Exercise directions >> The answer must be a single number: how many lines of the records below contain "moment".

Stored items >>
::::::::

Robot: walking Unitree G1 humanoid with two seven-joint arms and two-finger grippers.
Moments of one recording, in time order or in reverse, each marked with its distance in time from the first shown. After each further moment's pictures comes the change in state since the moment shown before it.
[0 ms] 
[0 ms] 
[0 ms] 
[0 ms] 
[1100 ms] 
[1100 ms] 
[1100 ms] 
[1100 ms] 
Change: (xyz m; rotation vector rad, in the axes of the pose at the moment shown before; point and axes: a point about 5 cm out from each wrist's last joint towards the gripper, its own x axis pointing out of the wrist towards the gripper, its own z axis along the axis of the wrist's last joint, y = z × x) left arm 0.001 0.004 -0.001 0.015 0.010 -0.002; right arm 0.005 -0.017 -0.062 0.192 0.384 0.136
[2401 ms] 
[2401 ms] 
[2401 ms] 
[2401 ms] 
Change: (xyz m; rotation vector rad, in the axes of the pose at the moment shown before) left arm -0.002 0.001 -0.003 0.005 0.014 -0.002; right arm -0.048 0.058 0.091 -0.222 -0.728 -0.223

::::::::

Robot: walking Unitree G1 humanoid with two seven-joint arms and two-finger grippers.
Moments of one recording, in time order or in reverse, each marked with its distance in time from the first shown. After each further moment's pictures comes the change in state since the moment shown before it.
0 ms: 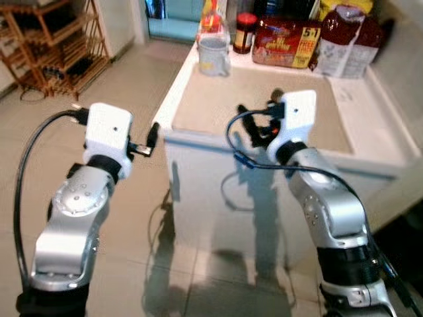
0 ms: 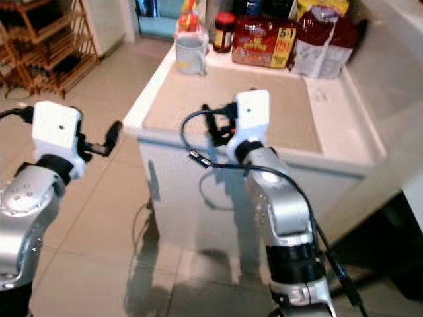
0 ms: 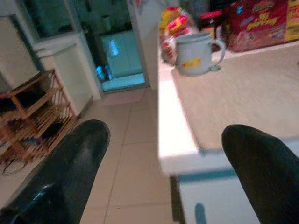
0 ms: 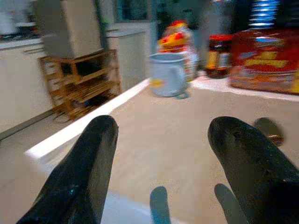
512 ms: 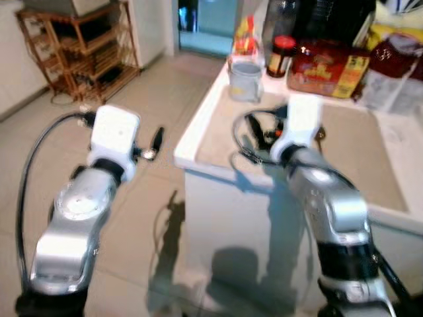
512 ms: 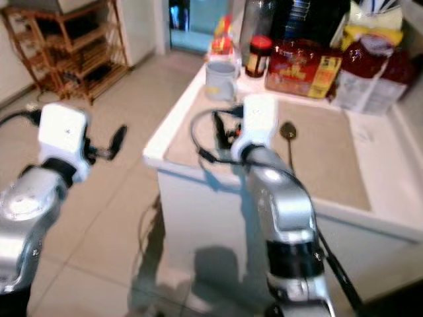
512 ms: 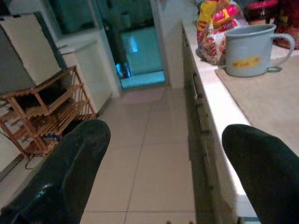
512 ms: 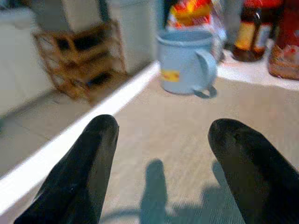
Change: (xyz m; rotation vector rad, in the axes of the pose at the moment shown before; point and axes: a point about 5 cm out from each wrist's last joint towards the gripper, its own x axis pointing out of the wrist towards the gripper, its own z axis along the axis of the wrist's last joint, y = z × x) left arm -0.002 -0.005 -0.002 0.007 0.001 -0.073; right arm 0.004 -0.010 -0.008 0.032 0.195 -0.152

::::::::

Response for this exercise >> 5